Task instructions. From the entries below, copy every line that has the word "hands".

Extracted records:
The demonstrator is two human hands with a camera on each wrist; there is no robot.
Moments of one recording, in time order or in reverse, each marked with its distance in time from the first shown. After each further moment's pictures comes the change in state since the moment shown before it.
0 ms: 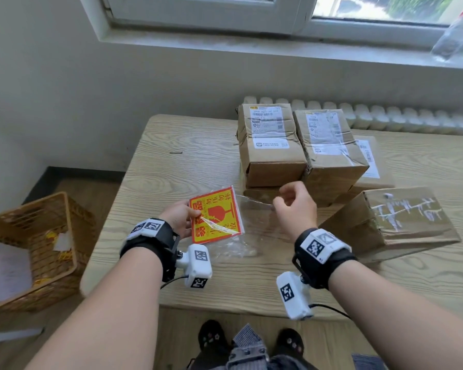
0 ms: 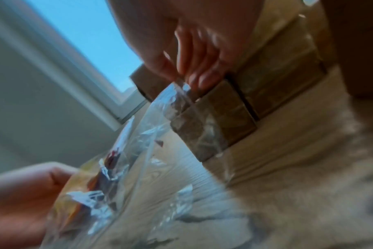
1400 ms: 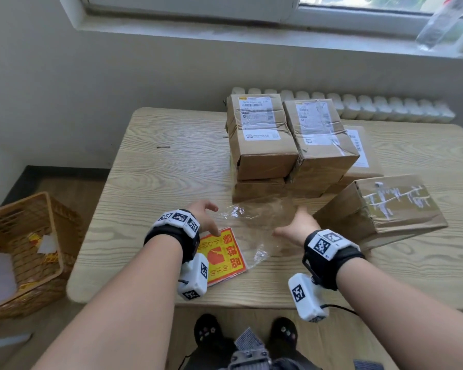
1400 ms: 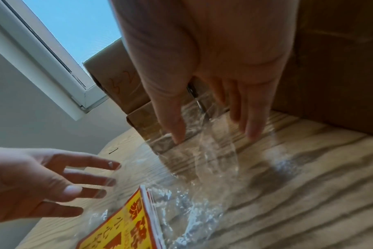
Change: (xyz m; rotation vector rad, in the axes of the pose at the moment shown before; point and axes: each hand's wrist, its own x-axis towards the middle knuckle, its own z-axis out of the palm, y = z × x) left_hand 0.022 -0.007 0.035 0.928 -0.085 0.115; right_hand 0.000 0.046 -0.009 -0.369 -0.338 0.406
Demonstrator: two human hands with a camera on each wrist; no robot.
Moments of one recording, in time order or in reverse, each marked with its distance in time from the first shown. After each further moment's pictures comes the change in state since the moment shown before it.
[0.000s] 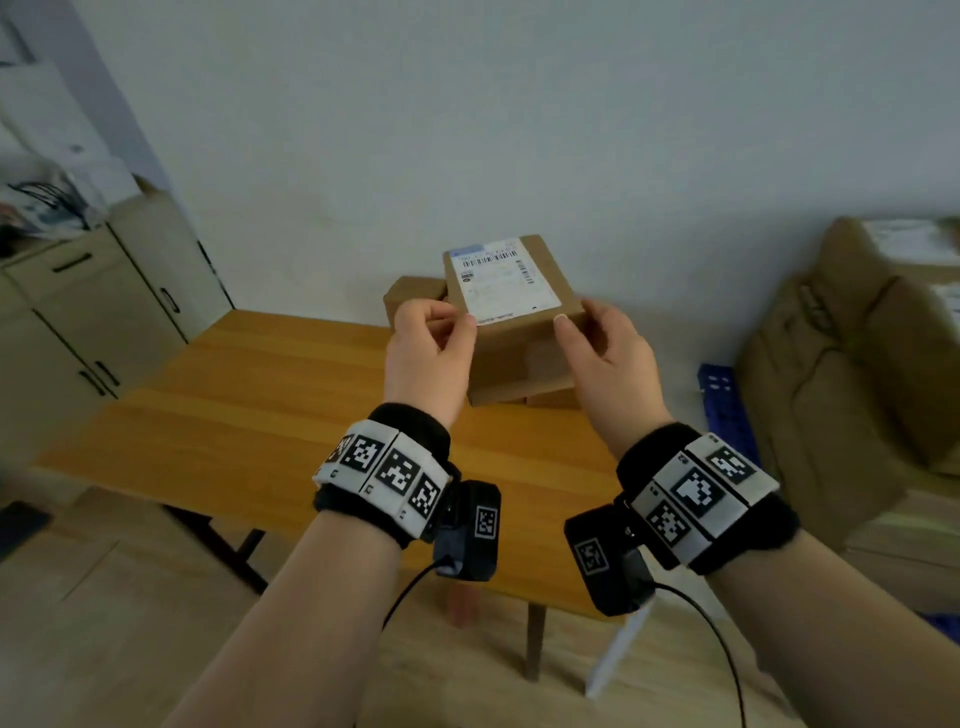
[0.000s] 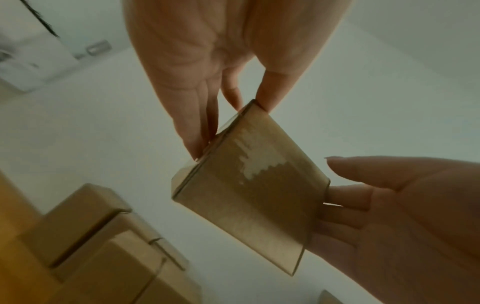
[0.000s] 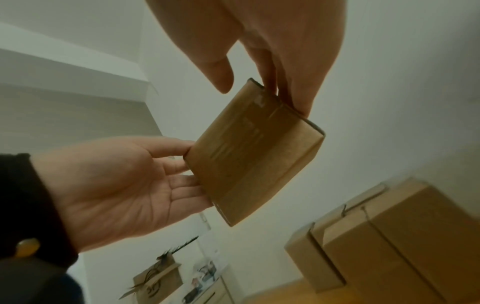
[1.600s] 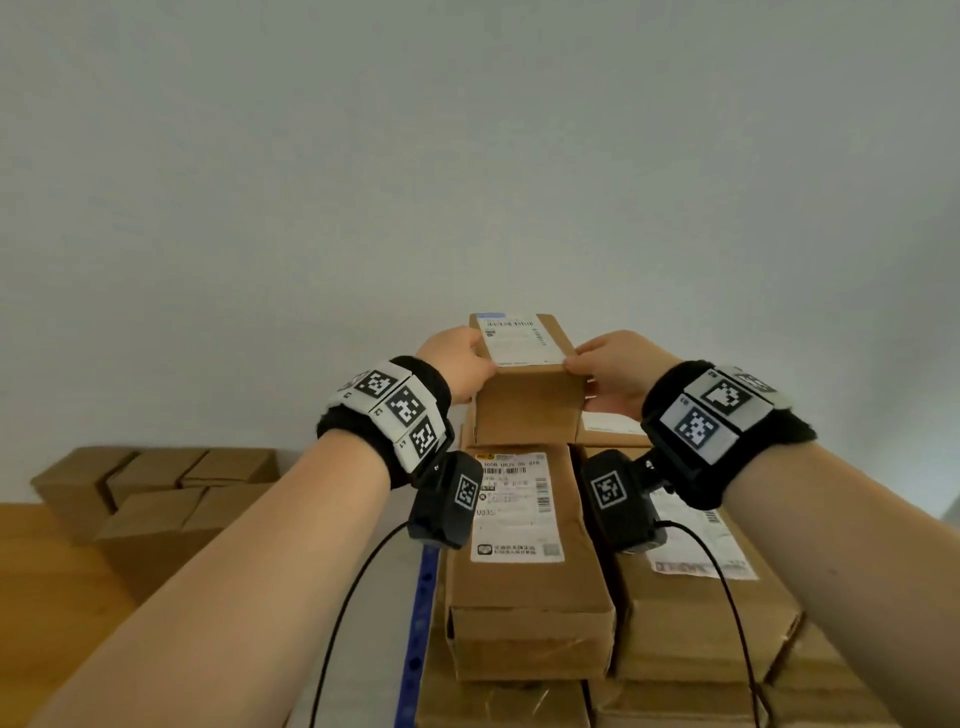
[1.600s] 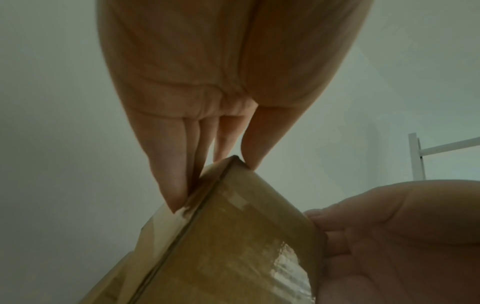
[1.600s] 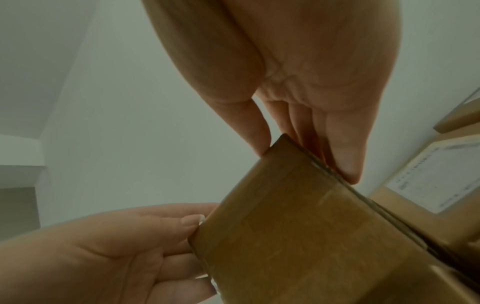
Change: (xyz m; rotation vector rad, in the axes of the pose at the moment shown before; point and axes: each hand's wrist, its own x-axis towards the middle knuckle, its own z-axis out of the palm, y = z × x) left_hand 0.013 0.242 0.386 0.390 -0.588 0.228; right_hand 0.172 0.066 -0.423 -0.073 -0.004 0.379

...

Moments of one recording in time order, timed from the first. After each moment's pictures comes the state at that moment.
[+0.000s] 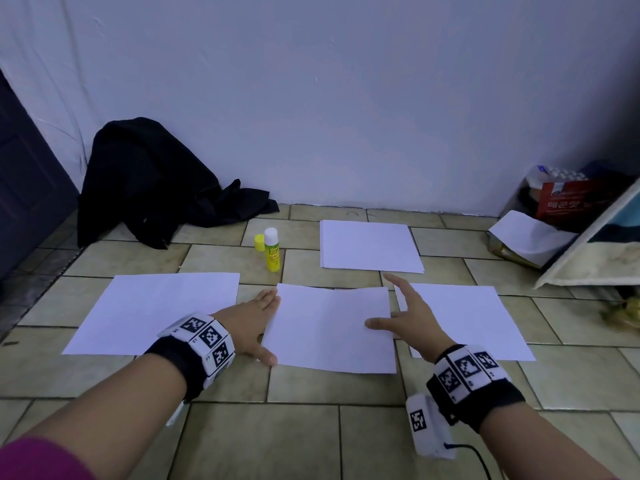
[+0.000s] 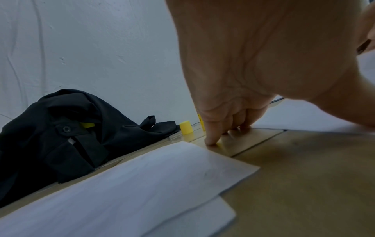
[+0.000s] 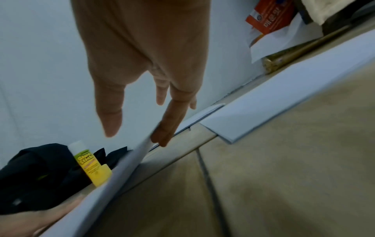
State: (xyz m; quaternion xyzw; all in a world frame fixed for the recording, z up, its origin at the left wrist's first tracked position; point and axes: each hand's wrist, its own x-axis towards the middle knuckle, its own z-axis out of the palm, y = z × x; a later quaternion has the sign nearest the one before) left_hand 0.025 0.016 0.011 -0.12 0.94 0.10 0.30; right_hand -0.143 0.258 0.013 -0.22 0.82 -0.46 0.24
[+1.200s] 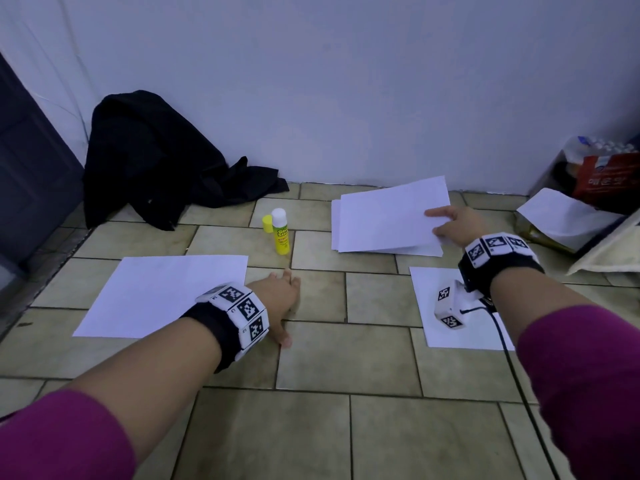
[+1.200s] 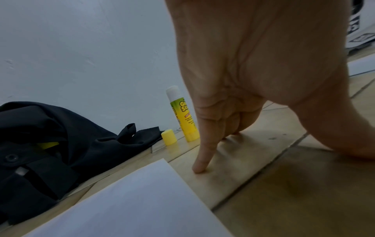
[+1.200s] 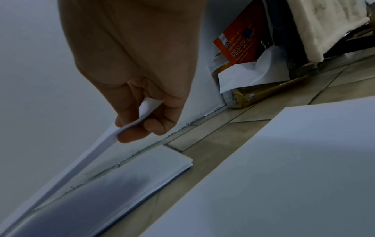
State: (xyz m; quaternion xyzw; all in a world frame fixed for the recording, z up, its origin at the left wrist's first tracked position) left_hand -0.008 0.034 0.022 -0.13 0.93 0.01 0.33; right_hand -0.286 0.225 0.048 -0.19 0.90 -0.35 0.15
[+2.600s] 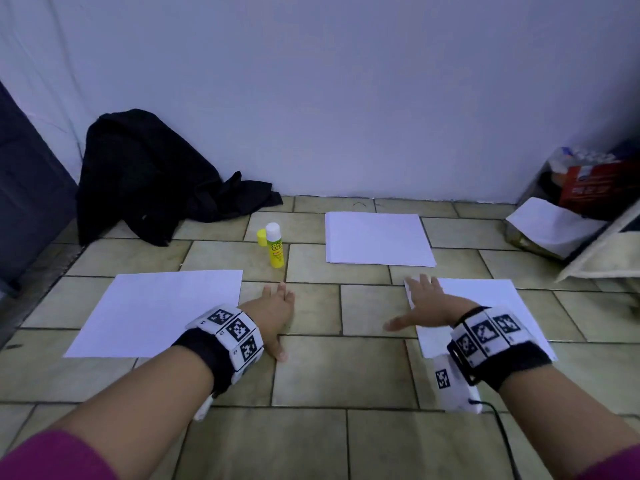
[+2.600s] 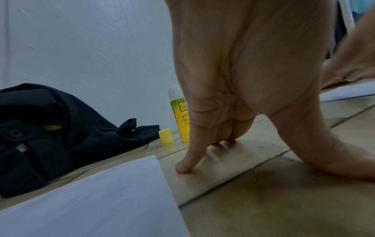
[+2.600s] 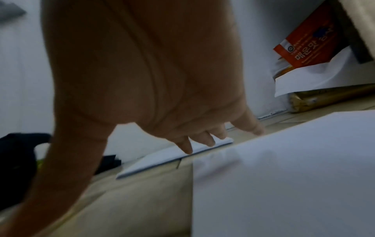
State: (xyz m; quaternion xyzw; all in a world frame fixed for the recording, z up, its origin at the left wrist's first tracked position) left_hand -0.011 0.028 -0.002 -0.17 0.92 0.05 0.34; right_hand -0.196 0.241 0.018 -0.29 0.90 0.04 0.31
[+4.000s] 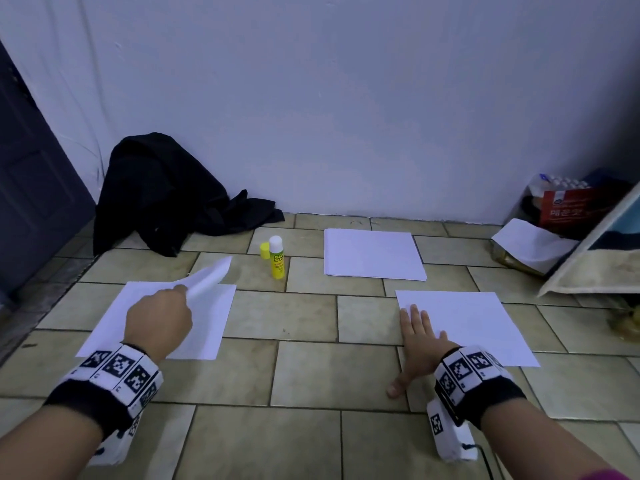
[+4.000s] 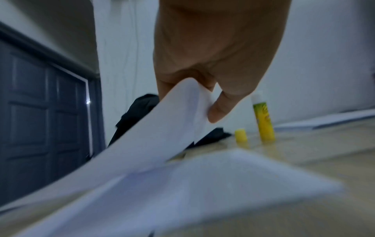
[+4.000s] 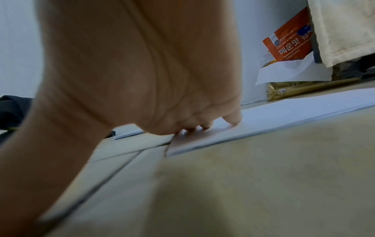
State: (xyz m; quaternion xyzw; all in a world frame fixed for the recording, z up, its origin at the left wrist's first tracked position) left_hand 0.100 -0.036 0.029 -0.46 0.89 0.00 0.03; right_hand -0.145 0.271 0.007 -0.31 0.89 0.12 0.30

Solution below.
The demonstrator is two human hands with a camera on each wrist; there is no robot.
Demonstrator: two human hands with a camera on each wrist; no robot.

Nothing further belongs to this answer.